#### Source material ####

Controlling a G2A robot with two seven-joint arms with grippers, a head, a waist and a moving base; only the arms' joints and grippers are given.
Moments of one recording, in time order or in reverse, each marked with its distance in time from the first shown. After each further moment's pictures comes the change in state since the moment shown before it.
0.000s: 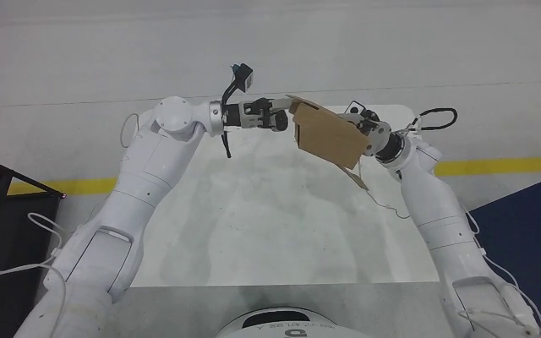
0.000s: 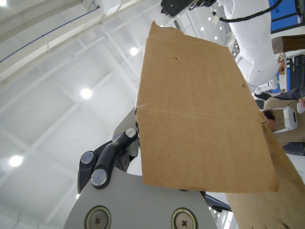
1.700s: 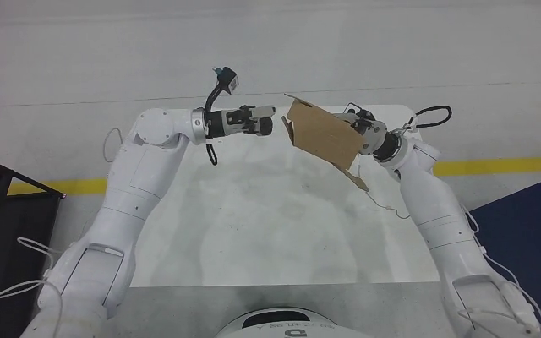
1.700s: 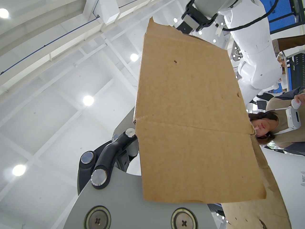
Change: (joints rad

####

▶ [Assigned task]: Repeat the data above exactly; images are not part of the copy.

▶ [Exercise response]:
Controlling a G2A robot with two seven-joint arms with grippers, a head, a waist and a moving base; only the arms' joints and grippers are given.
Moments of one recording, in time order or in reverse, each marked with its distance in time from the first shown. After each further moment's pictures comes the change in state since the moment shown before it.
0.000s: 
0.000s: 
1.700s: 
1.700s: 
Change: (joints rad

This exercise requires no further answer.